OJK Cabut Izin Usaha 18 Lembaga Keuangan Mikro Sepanjang 2025
Foto: Ilustrasi OJK Cabut Izin Usaha 18 Lembaga Keuangan Mikro Sepanjang 2025.

Otoritas Jasa Keuangan (OJK) meningkatkan intensitas penanganan kasus dugaan fraud yang menimpa sejumlah lembaga keuangan mikro (LKM). Langkah tegas diambil otoritas pengawas keuangan ini demi menjaga integritas sektor keuangan formal skala mikro.

Sepanjang tahun 2025, dikutip dari Investortrust, OJK tercatat telah mencabut izin usaha dari 18 LKM. Berdasarkan hasil evaluasi, maraknya persoalan di tubuh pengelola dana masyarakat ini umumnya berakar dari rapuhnya tata kelola serta minimnya pengawasan internal.

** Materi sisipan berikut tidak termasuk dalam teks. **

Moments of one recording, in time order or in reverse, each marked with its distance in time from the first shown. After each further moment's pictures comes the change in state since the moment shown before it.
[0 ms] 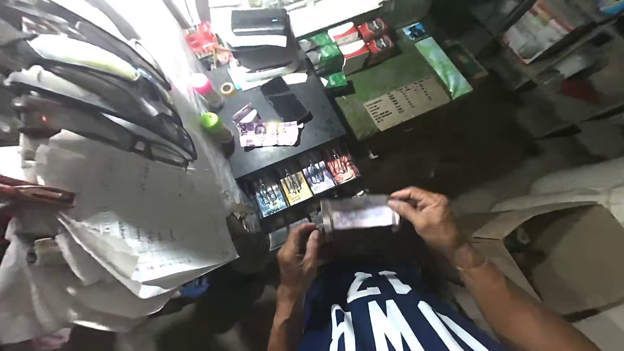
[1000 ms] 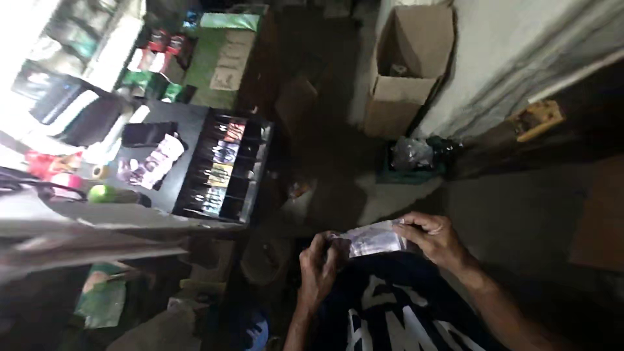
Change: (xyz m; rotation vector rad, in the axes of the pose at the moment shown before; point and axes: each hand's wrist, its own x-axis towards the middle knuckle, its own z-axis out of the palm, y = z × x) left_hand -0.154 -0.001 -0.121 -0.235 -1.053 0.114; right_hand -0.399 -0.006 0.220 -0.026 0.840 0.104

Kepala Eksekutif Pengawas Lembaga Pembiayaan, Perusahaan Modal Ventura, Lembaga Keuangan Mikro, dan Lembaga Jasa Keuangan Lainnya (PVML) OJK, Agusman mengungkapkan, penguatan aspek governance menjadi kunci untuk mencegah terulangnya kasus serupa.

"LKM didorong untuk melakukan penguatan tata kelola, manajemen risiko, serta mengimplementasikan POJK (Peraturan OJK) 12/2024 tentang Penerapan Strategi Anti Fraud bagi lembaga jasa keuangan," ujarnya, dalam jawaban tertulis, belum lama ini.

Terkait pembersihan industri keuangan mikro ini, Agusman menjelaskan bahwa sebagian besar pencabutan izin operasional tersebut merupakan inisiatif dari entitas yang bersangkutan.

"Sebagian besar dikarenakan LKM mengajukan permintaan pengembalian izin usaha berdasarkan rapat umum pemegang saham atau rapat anggota," katanya.

Selain memperketat aspek pengawasan di lapangan, OJK aktif memacu penguatan struktur permodalan agar setiap LKM memiliki daya tahan yang lebih sehat. Upaya penyehatan lini bisnis ini ditempuh lewat skema penambahan setoran modal, optimalisasi operasional usaha, hingga penjajakan kemitraan pendanaan baru.

"Dengan tetap memperhatikan prinsip kehati-hatian dan keberlanjutan usaha," ucap Agusman.